Task brief: When a line in the records contains the string "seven", copy that line.

Stored items:
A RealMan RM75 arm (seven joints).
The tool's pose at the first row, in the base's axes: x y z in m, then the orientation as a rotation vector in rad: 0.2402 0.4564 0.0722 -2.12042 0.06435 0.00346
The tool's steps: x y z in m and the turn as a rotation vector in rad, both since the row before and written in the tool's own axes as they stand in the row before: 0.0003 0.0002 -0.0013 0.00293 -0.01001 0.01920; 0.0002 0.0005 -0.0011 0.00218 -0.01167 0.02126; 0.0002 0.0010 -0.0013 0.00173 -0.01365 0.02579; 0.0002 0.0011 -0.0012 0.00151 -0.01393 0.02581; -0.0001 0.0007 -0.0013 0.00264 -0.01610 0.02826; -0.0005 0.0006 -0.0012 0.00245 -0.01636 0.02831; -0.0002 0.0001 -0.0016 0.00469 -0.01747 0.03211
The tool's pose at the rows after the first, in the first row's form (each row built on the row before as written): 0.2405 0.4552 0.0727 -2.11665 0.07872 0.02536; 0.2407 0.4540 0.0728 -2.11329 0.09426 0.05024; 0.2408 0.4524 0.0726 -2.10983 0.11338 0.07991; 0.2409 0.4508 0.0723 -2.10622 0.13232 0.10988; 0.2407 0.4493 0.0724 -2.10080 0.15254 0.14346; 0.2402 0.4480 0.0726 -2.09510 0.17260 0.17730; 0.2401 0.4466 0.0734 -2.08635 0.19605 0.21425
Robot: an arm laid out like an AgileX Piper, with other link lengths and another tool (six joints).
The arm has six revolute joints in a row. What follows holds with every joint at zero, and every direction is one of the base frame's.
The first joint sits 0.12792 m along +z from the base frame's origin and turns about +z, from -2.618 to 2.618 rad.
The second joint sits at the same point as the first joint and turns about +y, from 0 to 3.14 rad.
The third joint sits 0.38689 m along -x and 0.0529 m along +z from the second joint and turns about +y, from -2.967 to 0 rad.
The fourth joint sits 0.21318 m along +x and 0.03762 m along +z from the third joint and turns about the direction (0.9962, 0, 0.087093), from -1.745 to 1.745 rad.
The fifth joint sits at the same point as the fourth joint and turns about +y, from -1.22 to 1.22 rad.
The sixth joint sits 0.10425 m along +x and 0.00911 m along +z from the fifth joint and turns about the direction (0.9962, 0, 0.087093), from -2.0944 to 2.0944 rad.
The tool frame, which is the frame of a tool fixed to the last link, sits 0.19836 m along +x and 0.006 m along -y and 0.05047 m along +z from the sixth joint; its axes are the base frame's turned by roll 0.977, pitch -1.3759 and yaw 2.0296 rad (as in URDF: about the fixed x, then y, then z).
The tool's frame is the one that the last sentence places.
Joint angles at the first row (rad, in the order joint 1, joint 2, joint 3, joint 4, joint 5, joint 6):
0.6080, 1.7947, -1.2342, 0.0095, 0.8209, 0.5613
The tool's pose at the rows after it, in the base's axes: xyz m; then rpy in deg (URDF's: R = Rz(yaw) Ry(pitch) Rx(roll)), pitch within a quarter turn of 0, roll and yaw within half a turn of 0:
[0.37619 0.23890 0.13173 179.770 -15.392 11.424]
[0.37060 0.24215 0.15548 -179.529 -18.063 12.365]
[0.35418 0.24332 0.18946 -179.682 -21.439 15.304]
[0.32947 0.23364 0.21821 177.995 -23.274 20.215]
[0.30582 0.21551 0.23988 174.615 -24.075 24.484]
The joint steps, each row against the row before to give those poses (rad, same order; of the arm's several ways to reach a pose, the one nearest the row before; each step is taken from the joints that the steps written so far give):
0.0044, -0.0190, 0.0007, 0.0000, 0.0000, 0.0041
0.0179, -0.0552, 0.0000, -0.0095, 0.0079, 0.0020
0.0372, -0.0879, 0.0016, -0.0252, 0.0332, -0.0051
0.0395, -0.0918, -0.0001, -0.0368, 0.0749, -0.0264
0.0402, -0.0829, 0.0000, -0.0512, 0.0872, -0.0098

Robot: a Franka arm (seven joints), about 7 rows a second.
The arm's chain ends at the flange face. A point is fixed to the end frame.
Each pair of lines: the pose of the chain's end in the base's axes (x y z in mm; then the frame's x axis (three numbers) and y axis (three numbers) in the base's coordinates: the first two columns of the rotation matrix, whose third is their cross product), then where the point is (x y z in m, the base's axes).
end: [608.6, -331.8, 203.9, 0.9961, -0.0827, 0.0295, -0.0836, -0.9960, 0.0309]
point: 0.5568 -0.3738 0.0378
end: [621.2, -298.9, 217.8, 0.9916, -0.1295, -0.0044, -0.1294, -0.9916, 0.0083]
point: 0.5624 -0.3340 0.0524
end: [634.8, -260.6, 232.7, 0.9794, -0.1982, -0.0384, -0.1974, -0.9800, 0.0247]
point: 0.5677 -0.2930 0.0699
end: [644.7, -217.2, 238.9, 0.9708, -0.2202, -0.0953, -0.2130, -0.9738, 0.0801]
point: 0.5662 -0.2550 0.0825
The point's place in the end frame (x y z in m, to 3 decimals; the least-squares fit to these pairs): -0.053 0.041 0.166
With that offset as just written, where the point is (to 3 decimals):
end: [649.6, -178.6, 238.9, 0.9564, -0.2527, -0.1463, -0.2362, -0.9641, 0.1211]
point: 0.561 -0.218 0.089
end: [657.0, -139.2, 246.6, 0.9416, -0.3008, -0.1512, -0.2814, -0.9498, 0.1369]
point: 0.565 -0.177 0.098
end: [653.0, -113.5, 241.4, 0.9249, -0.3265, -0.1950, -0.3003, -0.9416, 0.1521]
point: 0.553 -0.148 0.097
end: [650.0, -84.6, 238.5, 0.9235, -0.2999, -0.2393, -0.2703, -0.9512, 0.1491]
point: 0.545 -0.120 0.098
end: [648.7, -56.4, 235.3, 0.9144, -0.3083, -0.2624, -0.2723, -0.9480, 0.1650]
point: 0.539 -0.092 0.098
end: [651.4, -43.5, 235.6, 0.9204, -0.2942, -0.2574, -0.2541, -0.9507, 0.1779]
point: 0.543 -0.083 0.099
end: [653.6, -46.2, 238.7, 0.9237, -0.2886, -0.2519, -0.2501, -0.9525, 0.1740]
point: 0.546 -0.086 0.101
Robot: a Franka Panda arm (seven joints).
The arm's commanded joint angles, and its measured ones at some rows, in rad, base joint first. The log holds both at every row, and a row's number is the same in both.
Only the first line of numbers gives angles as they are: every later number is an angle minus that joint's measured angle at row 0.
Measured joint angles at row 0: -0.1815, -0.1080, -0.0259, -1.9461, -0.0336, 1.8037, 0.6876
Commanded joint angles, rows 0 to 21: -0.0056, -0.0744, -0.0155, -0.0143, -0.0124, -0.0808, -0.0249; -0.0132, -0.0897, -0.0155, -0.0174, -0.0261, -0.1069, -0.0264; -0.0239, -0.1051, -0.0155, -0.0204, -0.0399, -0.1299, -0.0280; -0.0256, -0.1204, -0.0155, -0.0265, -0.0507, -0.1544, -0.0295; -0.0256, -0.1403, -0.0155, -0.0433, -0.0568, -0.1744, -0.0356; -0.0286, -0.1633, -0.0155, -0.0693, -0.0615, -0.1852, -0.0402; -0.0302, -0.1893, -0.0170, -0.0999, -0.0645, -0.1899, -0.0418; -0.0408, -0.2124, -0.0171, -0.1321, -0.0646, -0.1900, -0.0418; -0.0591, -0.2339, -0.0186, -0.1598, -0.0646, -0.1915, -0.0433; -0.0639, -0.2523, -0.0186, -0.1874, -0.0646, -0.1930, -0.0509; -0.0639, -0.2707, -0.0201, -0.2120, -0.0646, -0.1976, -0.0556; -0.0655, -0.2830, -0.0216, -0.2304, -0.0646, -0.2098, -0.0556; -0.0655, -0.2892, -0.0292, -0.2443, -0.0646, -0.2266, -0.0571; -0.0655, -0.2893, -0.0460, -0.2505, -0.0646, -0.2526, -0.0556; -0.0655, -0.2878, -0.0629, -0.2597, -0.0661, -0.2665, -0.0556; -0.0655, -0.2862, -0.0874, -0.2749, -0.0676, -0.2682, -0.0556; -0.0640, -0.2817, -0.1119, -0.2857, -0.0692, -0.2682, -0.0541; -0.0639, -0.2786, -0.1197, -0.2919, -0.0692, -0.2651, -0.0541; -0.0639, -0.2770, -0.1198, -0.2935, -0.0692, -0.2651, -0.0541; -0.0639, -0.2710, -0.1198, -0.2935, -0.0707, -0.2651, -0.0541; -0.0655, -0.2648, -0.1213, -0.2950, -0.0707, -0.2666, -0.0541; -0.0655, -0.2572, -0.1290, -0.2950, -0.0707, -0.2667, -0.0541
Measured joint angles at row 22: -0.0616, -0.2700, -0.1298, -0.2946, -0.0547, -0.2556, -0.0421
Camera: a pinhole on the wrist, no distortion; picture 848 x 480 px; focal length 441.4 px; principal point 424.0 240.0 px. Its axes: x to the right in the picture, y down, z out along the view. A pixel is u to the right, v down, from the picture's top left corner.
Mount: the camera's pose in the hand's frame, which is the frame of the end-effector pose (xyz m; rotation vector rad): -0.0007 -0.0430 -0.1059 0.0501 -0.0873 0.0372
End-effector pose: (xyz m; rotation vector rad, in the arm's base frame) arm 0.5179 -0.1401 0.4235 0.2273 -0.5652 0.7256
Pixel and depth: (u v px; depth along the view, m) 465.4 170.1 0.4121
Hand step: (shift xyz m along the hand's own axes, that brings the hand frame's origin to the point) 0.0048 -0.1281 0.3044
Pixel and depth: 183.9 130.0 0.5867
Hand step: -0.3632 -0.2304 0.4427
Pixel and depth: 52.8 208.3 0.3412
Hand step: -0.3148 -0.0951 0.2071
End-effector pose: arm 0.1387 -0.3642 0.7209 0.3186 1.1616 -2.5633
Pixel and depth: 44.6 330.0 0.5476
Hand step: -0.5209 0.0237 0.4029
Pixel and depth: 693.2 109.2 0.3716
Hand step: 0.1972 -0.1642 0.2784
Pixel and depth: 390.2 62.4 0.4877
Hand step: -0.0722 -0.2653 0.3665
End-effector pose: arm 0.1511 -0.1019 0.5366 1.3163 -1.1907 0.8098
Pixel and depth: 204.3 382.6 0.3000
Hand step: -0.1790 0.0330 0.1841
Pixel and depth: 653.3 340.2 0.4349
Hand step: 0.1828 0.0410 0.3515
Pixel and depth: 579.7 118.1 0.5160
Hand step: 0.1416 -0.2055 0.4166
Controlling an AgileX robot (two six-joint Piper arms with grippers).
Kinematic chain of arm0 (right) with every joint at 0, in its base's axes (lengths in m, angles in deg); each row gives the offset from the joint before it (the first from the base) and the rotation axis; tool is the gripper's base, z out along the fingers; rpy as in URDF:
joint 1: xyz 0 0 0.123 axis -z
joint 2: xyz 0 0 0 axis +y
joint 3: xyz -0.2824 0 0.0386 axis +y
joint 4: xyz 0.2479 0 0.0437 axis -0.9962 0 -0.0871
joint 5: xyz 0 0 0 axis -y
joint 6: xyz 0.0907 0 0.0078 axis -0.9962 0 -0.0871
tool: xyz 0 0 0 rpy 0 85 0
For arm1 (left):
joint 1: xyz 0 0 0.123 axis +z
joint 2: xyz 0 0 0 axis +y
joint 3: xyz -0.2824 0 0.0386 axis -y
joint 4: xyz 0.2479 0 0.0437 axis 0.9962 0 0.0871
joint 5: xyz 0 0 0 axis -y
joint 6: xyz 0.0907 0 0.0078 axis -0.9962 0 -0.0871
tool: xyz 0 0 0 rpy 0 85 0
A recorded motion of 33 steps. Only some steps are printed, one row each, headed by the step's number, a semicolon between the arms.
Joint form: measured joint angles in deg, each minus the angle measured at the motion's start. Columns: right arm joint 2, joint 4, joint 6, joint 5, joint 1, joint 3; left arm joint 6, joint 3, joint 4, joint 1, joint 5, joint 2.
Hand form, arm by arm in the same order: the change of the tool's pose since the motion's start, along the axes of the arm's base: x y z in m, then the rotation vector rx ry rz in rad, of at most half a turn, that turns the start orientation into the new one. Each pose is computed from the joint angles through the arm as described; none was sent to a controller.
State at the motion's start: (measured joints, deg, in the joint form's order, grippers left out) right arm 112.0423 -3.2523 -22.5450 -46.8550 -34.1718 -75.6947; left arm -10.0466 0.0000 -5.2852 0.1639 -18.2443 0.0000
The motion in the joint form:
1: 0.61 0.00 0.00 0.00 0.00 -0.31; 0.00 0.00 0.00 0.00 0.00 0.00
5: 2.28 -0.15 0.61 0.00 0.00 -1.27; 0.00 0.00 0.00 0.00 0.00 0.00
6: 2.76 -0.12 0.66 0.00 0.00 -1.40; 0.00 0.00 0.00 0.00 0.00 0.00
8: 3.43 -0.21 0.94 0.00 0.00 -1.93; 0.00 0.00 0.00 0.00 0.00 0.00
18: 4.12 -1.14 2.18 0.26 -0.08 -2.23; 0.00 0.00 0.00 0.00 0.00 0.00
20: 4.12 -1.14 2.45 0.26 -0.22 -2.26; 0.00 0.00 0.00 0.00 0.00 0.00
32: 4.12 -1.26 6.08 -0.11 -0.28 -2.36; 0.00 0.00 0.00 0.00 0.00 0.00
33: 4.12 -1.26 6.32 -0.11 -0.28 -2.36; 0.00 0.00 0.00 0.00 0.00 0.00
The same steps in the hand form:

Solution for this exercise:
A RealMan RM75 arm (seven joints).
Robot: a Franka arm (seven joints), about 7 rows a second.
Robot: a Franka Panda arm (seven joints).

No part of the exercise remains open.